- WHAT TO WORK ON -
Write out the entries below once more, exactly.

* * * *

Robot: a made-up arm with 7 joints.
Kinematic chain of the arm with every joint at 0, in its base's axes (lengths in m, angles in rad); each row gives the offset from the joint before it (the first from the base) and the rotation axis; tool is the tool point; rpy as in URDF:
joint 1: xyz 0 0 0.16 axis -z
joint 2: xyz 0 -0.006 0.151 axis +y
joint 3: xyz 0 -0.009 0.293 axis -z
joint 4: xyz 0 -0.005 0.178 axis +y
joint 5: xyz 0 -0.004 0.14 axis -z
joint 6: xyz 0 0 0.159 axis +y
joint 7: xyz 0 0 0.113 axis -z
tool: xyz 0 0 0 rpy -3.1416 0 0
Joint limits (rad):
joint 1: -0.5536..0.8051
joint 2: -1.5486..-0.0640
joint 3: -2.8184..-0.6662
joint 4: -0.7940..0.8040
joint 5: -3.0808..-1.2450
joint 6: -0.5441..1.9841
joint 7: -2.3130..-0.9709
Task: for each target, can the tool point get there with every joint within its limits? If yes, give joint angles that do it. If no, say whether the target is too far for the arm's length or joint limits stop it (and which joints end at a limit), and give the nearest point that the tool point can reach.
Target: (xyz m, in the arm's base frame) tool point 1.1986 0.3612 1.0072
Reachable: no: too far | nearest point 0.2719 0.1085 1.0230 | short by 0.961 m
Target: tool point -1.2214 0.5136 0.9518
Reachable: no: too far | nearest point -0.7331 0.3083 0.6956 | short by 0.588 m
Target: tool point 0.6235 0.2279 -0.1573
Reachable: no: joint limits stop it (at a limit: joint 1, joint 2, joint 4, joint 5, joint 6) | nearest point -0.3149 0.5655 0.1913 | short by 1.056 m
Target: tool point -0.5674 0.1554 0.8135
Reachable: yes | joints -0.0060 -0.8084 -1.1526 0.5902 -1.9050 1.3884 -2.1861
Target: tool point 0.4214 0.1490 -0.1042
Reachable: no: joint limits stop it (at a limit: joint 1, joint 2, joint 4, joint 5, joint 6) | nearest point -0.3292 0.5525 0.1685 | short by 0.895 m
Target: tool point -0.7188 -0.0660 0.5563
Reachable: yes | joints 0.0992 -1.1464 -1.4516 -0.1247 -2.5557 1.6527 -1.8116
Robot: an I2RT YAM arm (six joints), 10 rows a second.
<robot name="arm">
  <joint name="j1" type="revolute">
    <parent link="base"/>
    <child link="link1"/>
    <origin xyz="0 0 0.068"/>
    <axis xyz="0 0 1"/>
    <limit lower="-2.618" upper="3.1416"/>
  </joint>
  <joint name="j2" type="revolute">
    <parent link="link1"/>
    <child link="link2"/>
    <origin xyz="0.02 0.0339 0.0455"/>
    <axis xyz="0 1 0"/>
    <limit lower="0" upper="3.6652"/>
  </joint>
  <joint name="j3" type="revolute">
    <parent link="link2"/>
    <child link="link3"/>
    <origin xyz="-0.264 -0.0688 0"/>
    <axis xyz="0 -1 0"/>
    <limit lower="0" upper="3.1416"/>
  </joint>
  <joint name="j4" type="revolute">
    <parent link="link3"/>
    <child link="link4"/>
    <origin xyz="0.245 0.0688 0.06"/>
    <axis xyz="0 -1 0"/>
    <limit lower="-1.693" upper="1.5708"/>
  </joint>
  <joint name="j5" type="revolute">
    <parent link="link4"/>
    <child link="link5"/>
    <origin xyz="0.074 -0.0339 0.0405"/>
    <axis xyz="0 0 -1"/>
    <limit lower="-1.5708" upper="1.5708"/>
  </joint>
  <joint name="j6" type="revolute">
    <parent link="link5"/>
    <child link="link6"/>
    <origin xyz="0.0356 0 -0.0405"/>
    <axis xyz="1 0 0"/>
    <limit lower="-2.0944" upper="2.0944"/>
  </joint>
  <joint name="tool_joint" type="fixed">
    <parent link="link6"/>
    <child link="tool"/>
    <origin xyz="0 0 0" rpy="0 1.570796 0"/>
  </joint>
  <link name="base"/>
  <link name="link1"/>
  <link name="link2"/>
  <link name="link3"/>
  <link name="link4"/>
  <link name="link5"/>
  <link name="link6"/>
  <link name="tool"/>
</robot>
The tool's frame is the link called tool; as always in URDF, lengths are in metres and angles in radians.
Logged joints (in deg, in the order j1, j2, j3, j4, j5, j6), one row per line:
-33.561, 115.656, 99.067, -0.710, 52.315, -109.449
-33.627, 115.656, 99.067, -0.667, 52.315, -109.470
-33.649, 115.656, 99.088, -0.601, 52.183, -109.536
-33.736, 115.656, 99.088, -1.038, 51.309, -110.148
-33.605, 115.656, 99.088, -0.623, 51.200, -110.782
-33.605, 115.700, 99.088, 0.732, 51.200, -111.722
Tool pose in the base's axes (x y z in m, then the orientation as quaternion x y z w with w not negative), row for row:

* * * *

- TASK OUTPUT -
Robot: a made-up arm with 7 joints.
Kinematic chain of the arm with every joint at 0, in its base's axes (lengths in m, angles in rad); each row gives the offset from the joint before it (the first from the base) and the rotation axis; tool is the tool point; rpy as in URDF:
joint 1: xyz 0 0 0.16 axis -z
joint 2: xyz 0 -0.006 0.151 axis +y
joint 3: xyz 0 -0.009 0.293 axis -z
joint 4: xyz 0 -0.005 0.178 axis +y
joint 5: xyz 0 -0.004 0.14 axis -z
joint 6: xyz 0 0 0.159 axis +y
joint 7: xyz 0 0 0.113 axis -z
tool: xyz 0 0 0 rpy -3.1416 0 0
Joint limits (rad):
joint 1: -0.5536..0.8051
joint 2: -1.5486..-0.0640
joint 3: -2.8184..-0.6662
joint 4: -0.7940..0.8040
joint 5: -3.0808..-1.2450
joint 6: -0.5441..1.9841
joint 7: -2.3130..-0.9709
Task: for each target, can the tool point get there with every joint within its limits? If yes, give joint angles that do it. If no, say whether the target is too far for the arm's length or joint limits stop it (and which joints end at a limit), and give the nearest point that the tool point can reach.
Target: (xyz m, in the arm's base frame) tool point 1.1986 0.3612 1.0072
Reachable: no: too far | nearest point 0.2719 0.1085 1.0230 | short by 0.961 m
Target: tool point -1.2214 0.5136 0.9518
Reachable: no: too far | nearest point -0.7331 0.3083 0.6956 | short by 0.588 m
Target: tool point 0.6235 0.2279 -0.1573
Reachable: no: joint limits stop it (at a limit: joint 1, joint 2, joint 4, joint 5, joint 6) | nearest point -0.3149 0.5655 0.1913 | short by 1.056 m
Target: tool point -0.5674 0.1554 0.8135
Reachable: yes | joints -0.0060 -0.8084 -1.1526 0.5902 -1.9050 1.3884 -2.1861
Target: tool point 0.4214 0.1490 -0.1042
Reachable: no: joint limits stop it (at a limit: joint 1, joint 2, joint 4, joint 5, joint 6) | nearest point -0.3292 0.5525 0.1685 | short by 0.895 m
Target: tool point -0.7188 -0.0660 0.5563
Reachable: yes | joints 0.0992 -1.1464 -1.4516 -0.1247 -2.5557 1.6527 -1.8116
Robot: an I2RT YAM arm (six joints), 10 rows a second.
<robot name="arm">
  <joint name="j1" type="revolute">
    <parent link="base"/>
    <child link="link1"/>
    <origin xyz="0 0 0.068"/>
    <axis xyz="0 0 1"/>
    <limit lower="-2.618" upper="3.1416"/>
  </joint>
  <joint name="j2" type="revolute">
    <parent link="link1"/>
    <child link="link2"/>
    <origin xyz="0.02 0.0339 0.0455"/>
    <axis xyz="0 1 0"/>
    <limit lower="0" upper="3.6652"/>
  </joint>
  <joint name="j3" type="revolute">
    <parent link="link2"/>
    <child link="link3"/>
    <origin xyz="-0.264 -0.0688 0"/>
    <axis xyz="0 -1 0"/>
    <limit lower="0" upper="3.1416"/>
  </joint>
  <joint name="j4" type="revolute">
    <parent link="link3"/>
    <child link="link4"/>
    <origin xyz="0.245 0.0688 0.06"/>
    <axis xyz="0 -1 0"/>
    <limit lower="-1.693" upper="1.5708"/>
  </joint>
  <joint name="j5" type="revolute">
    <parent link="link4"/>
    <child link="link5"/>
    <origin xyz="0.074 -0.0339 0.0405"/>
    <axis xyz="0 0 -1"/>
    <limit lower="-1.5708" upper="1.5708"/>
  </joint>
  <joint name="j6" type="revolute">
    <parent link="link5"/>
    <child link="link6"/>
    <origin xyz="0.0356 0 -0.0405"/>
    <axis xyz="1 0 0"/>
    <limit lower="-2.0944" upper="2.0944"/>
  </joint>
  <joint name="tool_joint" type="fixed">
    <parent link="link6"/>
    <child link="tool"/>
    <origin xyz="0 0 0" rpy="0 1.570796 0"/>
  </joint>
  <link name="base"/>
  <link name="link1"/>
  <link name="link2"/>
  <link name="link3"/>
  <link name="link4"/>
  <link name="link5"/>
  <link name="link6"/>
  <link name="tool"/>
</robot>
The tool's frame is the link called tool; as always in URDF, lengths are in metres and angles in radians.
Logged joints (in deg, in the order j1, j2, j3, j4, j5, j6), one row per line:
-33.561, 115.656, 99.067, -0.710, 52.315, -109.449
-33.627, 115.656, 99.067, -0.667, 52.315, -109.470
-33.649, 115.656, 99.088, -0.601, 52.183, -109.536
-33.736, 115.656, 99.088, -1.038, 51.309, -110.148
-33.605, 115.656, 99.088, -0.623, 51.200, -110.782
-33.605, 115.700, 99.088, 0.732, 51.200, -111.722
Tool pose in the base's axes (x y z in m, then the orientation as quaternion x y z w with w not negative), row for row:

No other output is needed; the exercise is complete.